For each $j$, the optimal $\mathbf a_j$ is given by \begin{align} \mathbf a_j^{\rm new} & = {\rm argmax}_{\mathbf a_j} \left( \sum_{i = 1}^I \gamma_{ij} \log \mathcal N \left( y_i \mid \mathbf a_j^T \mathbf x_i , \sigma^2 \right) \right) \\ &= {\rm argmin}_{\mathbf a_j} \left( \sum_{i = 1}^I \gamma_{ij} \left( y_i - \mathbf a_j^T \mathbf x_i \right)^2 \right).\end{align}

This is a standard weighted regression problem, where the $i$th datapoint is assigned a weighting of $\gamma_{ij}$.

It can be proved that $$ P\left( y \mid \mathbf x, \pi^{\rm new}, \mathbf a^{\rm new} \right) \geq P\left( y \mid \mathbf x, \pi^{\rm old}, \mathbf a^{\rm old} \right).$$ (The proof is by no means obvious, but it's a standard proof that applies to all examples of expectation-maximisation.)
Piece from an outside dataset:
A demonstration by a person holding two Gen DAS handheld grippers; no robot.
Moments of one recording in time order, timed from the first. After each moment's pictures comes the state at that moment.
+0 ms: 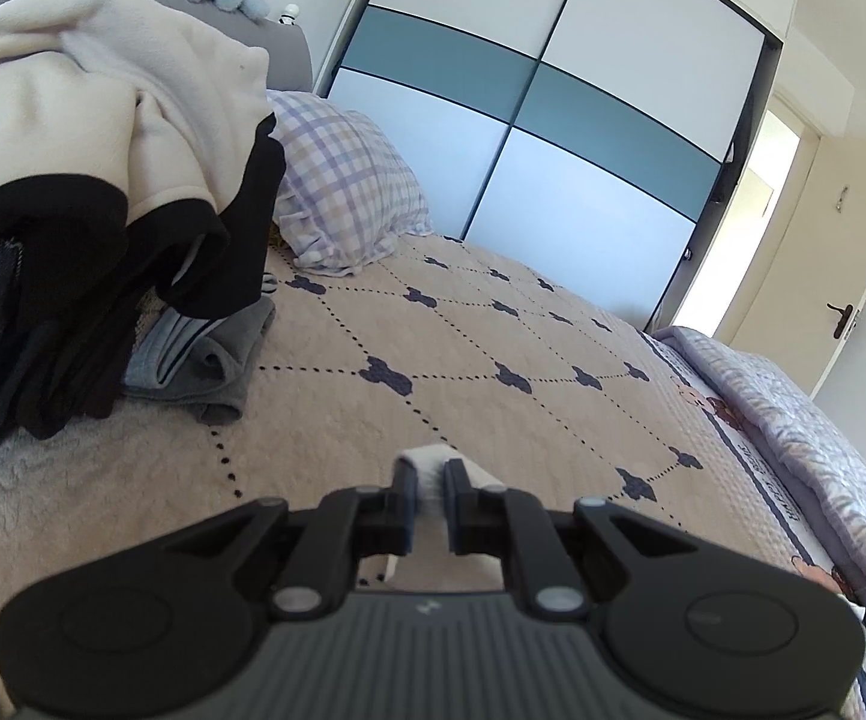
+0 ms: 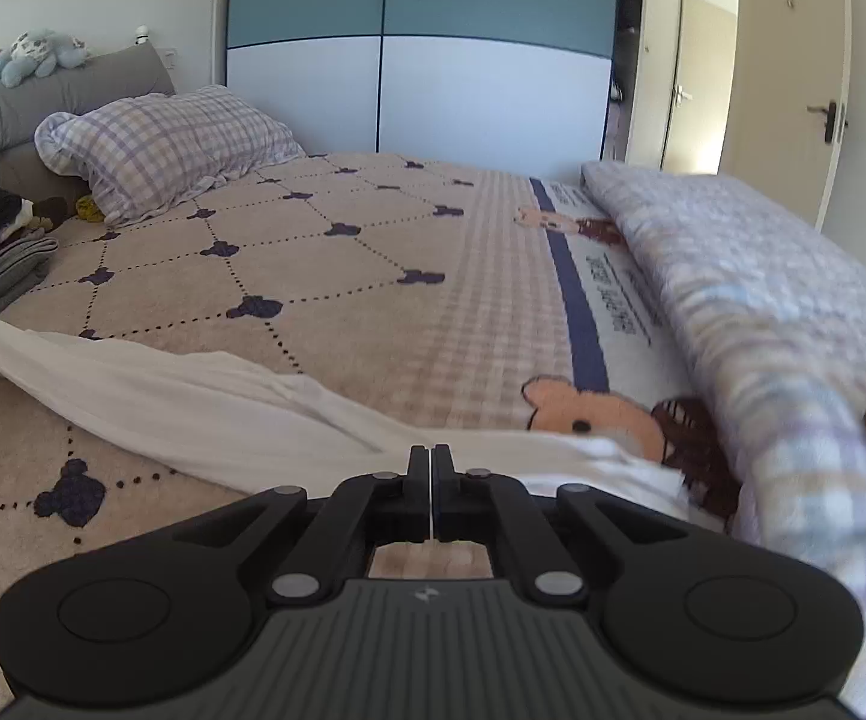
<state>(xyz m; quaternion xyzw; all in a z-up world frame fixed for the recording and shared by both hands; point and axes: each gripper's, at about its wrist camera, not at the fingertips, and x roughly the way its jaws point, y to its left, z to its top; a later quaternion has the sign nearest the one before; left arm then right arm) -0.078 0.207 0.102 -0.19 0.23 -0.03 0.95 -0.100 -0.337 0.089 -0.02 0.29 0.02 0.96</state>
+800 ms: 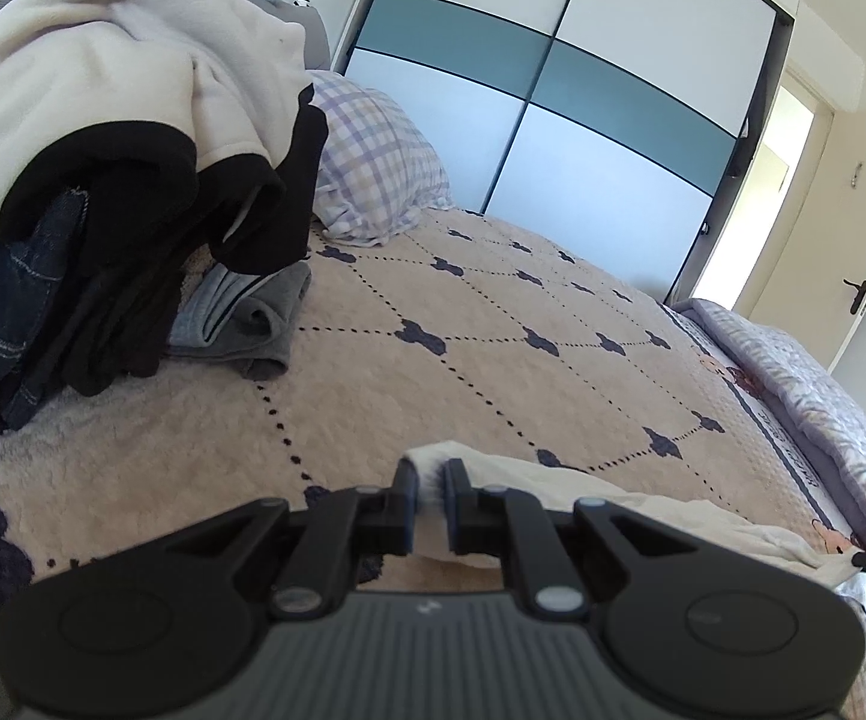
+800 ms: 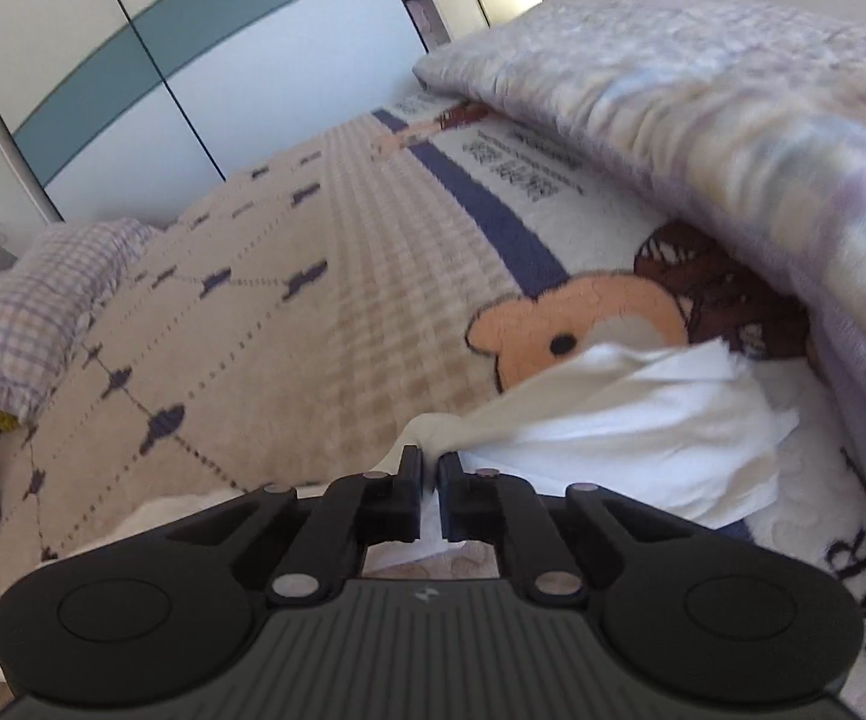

Hence if you follow this iterative procedure for many steps, you generate a sequence, $$ (\pi^{old}, \mathbf a^{old}), \ \ (\pi^{\rm new}, \mathbf a^{\rm new}), \ \ (\pi^{\rm newer}, \mathbf a^{\rm newer}), \ \ (\pi^{\rm even \ newer}, \mathbf a^{\rm even \ newer}), \ \ \dots$$ where the marginal likelihood $P\left( y \mid \mathbf x, \pi, \mathbf a \right)$ increases on each step. This is why the iterative procedure converges to the $(\pi, \mathbf a)$ that maximise the marginal likelihood $P\left( y \mid \mathbf x, \pi, \mathbf a \right)$.